An Efficient and Cost Effective Performance of Autonomous Attendance System Using Convolution Neural Networks
Research and Developments in Engineering Research Vol. 4,
30 May 2023,
This research work is aimed to developing a less disruption, cost effective and robust implementation of autonomous attendance management system. To keep track of students' daily presence, marking attendance is a common practice for all educational institutions at all levels. There was once a time when attendance was tracked manually.
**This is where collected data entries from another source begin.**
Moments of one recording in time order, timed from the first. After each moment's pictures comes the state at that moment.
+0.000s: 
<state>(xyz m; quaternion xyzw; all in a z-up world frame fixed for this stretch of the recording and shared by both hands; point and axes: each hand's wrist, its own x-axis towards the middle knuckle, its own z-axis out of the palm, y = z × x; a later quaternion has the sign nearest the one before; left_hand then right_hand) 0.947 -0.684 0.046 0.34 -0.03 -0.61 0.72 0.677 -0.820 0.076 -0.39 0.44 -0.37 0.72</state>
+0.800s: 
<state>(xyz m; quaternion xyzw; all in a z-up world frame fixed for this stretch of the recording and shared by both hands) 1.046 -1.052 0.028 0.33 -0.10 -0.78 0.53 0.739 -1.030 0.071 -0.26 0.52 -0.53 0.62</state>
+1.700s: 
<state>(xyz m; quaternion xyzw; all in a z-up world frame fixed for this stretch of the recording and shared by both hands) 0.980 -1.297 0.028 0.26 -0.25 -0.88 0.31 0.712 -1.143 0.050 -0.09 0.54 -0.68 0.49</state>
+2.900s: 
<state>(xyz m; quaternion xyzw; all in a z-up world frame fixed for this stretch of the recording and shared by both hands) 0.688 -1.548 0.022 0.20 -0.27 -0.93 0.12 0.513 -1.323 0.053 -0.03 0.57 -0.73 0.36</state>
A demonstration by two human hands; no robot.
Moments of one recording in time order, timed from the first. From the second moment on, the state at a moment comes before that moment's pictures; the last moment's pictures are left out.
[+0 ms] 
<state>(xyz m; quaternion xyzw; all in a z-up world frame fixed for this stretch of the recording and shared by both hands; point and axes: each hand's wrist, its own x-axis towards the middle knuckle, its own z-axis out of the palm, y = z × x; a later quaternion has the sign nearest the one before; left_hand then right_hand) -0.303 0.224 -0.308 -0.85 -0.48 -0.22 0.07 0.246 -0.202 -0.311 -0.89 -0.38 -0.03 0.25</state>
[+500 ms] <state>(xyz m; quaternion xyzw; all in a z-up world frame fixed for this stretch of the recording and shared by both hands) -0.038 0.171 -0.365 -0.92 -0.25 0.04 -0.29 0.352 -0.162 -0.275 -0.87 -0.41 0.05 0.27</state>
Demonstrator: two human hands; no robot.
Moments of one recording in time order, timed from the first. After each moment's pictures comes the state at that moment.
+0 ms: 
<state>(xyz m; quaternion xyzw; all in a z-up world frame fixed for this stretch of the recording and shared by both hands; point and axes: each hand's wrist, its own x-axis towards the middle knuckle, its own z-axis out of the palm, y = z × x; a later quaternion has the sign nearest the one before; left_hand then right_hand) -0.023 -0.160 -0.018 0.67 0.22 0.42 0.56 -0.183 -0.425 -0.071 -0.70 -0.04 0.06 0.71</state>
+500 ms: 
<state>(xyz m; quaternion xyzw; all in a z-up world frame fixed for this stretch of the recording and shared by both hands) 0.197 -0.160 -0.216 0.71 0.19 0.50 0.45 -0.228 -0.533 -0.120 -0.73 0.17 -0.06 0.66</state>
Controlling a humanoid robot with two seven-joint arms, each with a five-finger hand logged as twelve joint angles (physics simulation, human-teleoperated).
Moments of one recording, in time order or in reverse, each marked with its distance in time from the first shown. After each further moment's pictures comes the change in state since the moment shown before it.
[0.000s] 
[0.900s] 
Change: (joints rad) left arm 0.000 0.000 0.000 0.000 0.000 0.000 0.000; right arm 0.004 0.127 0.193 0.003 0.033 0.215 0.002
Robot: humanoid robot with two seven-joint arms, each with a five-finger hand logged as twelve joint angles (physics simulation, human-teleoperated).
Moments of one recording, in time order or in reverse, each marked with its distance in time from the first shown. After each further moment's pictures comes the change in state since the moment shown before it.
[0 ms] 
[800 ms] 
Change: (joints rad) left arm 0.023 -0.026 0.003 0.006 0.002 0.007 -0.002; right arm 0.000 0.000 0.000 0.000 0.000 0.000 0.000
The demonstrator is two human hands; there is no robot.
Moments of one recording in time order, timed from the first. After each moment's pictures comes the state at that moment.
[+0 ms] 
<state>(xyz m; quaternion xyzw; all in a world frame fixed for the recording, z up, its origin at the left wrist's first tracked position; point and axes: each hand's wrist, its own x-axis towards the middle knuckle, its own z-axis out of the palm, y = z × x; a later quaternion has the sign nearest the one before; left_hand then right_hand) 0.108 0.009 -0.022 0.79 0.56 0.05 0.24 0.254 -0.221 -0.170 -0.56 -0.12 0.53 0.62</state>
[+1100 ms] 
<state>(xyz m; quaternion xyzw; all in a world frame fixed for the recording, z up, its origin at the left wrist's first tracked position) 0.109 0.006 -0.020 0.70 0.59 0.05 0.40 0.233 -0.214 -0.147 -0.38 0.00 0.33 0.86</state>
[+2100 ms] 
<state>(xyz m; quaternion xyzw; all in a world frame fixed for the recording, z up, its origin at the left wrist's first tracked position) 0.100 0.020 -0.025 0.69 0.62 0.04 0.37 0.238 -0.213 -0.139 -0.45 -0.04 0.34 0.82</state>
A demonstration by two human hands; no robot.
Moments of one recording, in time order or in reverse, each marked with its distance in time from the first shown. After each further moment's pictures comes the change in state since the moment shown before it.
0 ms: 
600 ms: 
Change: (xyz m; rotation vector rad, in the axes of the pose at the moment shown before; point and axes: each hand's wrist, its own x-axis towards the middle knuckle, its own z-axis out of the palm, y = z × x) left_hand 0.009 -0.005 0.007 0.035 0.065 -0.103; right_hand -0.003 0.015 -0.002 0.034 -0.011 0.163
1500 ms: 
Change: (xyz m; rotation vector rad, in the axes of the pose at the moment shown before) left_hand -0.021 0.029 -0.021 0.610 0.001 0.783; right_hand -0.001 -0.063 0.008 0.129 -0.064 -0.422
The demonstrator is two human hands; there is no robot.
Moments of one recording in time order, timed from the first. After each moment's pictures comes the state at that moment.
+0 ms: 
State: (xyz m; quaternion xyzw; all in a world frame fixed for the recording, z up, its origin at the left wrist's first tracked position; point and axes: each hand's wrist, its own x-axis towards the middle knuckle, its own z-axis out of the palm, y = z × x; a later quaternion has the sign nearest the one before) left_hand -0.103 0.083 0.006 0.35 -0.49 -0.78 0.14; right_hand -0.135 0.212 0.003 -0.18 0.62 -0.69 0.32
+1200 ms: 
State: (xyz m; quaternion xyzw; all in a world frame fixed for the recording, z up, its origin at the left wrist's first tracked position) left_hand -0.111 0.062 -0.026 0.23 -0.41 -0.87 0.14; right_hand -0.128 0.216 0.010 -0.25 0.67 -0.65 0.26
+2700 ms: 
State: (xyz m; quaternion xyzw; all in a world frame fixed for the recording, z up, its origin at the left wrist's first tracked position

Although they are time-consuming and labor-intensive for a large number of pupils, these approaches are exact and exclude the possibility of fraudulent enrollment. To address the drawbacks of manual systems, autonomous systems based on radio frequency recognition scanning, fingerprint scanning, face recognition, and iris scanning are being developed. Each technique has benefits and drawbacks. However, the majority of these systems are limited by the requirement for individual human engagement during the recording of attendance. To close the gaps in the current human and autonomous attendance management systems, we developed a robust and efficient attendance recording system using a single group shot to detect face identification and recognition algorithms. A high-definition camera mounted in a stable location records a series of images for each student seated in a classroom. The faces are then extracted from the group shot using a standard procedure, and they are identified using a convolutional neural network that is well-known to students from a face database. We evaluated our technique using several datasets and group pictures. Our research shows that the suggested framework performs better in terms of effectiveness, usability, and implementation than the current attendance tracking methods. The suggested solution is a self-contained attendance system that necessitates little contact between humans and machines, making integration into a smart classroom simple.